1. Field of the Invention
The present invention relates generally to a process for preparing zirconia ceramic and similar ceramic materials. More particularly, it relates to a process used to metallize the surface of zirconia ceramic and similar ceramic materials, so that the electroless nickel chemistry is distributed evenly on the material's surface.
2. Brief Description of Prior Art
Zirconia ceramic is a high technology ceramic that has high strength and hardness and has excellent surface smoothness that make this material desirable in applications such as pump parts, hip replacement joints, golf cleats, buttons, knife and scissor blades, metal extrusion dies, electronic components such as duplexer filters, and in other applications where similar conditions exist. In addition, it is often desirable with some applications to have the surface of the zirconia ceramic metallized to provide enhanced electrical or mechanical requirements. The very qualities that make zirconia ceramic material desirable for use in these applications as described also makes it a difficult material to metallize with plating technology.

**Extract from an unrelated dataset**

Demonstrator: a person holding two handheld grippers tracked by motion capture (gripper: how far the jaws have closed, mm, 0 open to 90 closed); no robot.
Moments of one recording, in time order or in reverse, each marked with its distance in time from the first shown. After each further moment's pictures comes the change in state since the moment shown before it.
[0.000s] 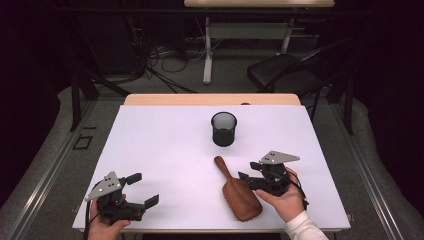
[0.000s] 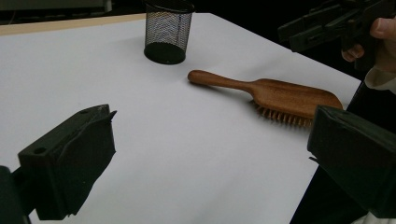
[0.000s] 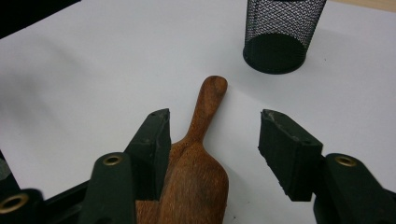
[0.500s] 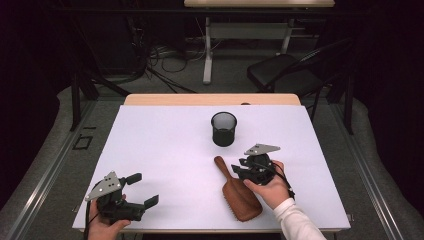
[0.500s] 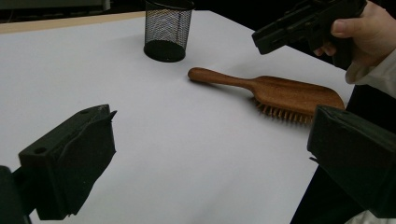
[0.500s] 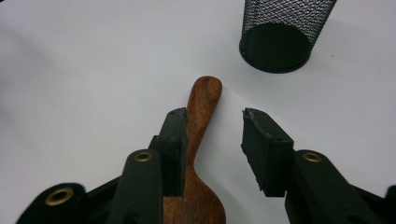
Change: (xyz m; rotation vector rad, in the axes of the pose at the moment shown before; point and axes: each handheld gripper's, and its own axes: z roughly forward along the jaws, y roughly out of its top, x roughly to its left) left arm 0.002 -0.001 0.000 0.005 0.002 0.008; right arm 0.001 0.015 0.041 0.083 -0.045 -0.007
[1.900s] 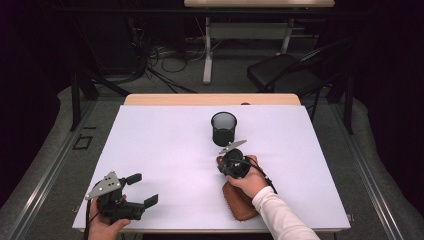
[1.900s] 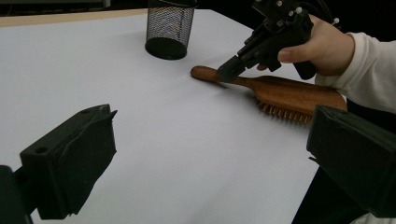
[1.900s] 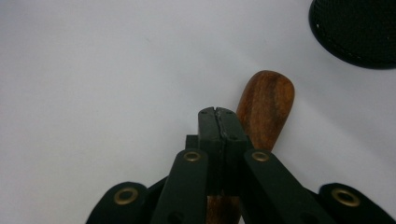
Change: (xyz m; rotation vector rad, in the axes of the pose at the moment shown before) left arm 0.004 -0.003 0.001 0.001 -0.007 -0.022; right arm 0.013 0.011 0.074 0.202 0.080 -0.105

Traditional electroless plating technology includes an “etch” process, where highly active acids such as hydrofluoric acid is used to etch the surface of the material so that the material will retain the “surface activation” in subsequent steps. Activating the surface of the material requires seeding the surface of the material with metal ions that will then exchange with the electroless nickel chemistry (in subsequent steps) as part of an autocatalytic process that distributes nickel evenly on the material's surface.

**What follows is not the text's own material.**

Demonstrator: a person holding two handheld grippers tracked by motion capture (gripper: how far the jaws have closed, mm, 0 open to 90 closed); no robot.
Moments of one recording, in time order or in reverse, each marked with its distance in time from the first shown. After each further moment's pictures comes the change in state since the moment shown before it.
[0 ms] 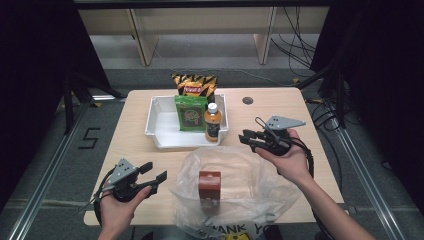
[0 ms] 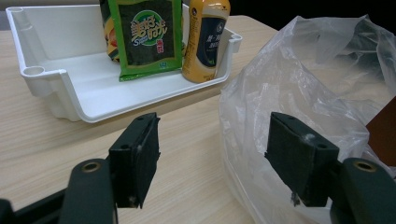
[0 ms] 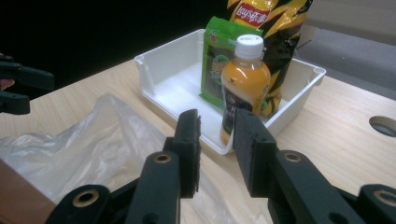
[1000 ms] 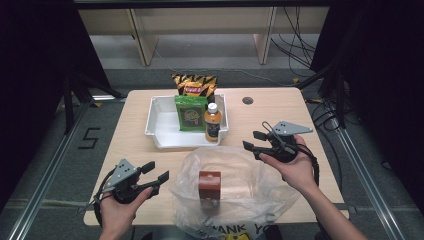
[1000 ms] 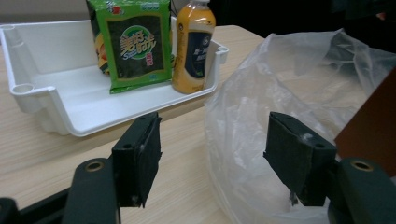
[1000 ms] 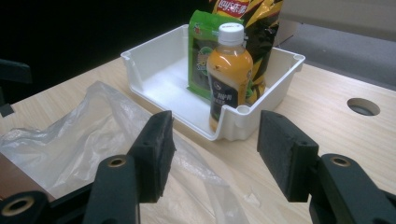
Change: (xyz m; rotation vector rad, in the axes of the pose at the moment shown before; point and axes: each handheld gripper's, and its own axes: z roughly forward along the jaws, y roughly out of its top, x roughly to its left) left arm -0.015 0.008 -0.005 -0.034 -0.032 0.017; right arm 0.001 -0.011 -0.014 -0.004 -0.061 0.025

Activation may be accomplished with such known processes as “tin sensitizer” followed by a rinse, followed by a “palladium activator” followed by a rinse.
In known plating processes, each chemistry step is traditionally followed by a rinse step to avoid mixing of chemistry that can cause contamination of the subject chemicals. Such contamination may likely result in the chemistry not functioning to expected specification. Non-zirconia ceramic is much more porous and not as hard as zirconia ceramic. Such porous surface of non-zirconia ceramics allows the palladium activator or other activation chemistry to be retained on the surface after rinsing. That is not the case with zirconia ceramics.
Traditional plating techniques known in the art will not work on zirconia ceramic. As described, zirconia ceramic is a high technology ceramic that has high strength and hardness and has excellent surface smoothness. As a result, acid etch chemistries known in the art do not penetrate the surface of the zirconia ceramic material due to its hardness, and the subsequent activation chemistry has weak adhesion to the material's surface due to the smoothness of the surface. Upon rinsing following activating the surface as described above, the activation chemistry is removed from the surface of the material and subsequent electroless nickel plating is inconsistent.
To the best knowledge of the applicant, a suitable, commercially practicable method has not been found for the preparation of zirconia ceramic material for electroless nickel plating, so that the electroless nickel chemistry is distributed evenly on the material's surface.
As will be seen from the subsequent description, the preferred embodiments of the present invention overcome shortcomings of the prior art.